As with SchoolKit Clinics, planning and preparation are essential to the success of a SchoolKit Transition Clinic.

Because of the complexities involved in managing the transition to post-school life this part of the process can take quite some time. Long lead times should be built in wherever possible with, ideally, the first clinic occurring when the young person is in year 11.

Again, the young person’s school will play a lead role in facilitating arrangements. At the beginning of the school year young people who are nearing the end of their schooling, and their families, are invited to attend a transition clinic at the school. The nature and purpose of this clinic is explained, new and updated information is requested, and consent is sought for the clinic to go ahead.

Information is requested early so that all the appropriate health and support services can be identified for possible involvement. A paediatric representative and an adult physician will almost always be involved. Beyond that a clinic may include a psychiatrist, a disability services representative, a physiotherapist, an occupational health therapist, and so on, as required. A transition care coordinator is ideally part of the health team. In New South Wales they may be available through either the Sydney Children’s Hospital Network transition care program ‘Trapeze’, or the Agency for Clinical Innovation Transition Care Network. With so many people potentially involved, early planning increases the likelihood that a clinic date and time can be found to suit all.

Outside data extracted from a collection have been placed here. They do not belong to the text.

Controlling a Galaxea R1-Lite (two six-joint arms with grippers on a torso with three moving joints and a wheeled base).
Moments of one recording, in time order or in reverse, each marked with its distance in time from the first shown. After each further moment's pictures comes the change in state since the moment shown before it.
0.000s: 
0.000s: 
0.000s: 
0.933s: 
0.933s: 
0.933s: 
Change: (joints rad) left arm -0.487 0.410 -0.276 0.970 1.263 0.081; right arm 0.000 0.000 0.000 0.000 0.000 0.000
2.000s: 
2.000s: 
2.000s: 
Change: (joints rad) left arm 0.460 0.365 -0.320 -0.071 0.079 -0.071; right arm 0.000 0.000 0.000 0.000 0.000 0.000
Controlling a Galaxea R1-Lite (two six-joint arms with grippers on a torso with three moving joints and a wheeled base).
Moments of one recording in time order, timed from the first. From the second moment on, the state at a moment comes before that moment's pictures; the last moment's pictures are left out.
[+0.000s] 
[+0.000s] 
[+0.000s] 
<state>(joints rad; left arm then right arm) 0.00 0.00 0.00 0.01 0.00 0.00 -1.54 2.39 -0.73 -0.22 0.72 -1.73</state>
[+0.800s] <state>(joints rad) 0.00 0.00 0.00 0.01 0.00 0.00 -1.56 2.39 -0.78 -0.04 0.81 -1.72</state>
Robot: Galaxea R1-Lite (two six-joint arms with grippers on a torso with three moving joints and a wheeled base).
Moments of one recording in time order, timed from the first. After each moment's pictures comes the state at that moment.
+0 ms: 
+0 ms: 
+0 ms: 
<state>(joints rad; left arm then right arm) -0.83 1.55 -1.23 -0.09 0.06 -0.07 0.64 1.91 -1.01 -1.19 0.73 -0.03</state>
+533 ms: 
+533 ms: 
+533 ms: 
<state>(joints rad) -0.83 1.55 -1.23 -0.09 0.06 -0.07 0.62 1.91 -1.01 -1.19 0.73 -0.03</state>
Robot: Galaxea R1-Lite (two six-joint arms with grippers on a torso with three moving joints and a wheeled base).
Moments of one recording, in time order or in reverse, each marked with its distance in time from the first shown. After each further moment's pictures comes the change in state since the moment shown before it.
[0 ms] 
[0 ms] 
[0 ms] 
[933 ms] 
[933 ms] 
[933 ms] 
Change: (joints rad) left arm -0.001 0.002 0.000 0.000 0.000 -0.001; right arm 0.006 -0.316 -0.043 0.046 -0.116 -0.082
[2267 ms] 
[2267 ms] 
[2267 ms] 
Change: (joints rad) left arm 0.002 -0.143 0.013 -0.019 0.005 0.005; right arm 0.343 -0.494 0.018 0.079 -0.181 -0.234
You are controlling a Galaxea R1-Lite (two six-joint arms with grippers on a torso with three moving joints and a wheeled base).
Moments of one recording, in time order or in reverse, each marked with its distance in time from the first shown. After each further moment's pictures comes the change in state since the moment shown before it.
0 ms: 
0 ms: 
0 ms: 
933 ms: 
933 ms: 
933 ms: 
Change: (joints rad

After receiving consent from the family, the school forwards to the health team any medical or psychological information to hand, both from their own records and as provided by the family. It is at this stage that the health team may determine which specialists should attend.

Once arrangements for the clinic have been confirmed a number of things will proceed:

  • A school representative contacts the family shortly ahead of the clinic to ensure they understand what the clinic will involve, explain who will be attending and answer any questions. The option of bringing a support person should be offered, and the need for having an interpreter present should also be discussed.
  • Parents or carers are encouraged to talk with their existing medical teams and any disability service providers about the fact they are beginning to plan their child’s transition into adulthood, and collect reports and summaries in preparation for transition to adult clinicians and services.
  • School staff will meet together to ensure that everyone understands the purpose of the clinic, that all necessary information has been gathered, and that expectations are clear.
  • The health team considers who the most appropriate people to attend are. They then meet together before the clinic to discuss anticipated issues and challenges. Further discussions may be needed between various participants prior to the clinic to cover complex issues.
  • A private, spacious, comfortable venue is confirmed within the school; the principal’s office, for example. Light food and refreshments are also organised.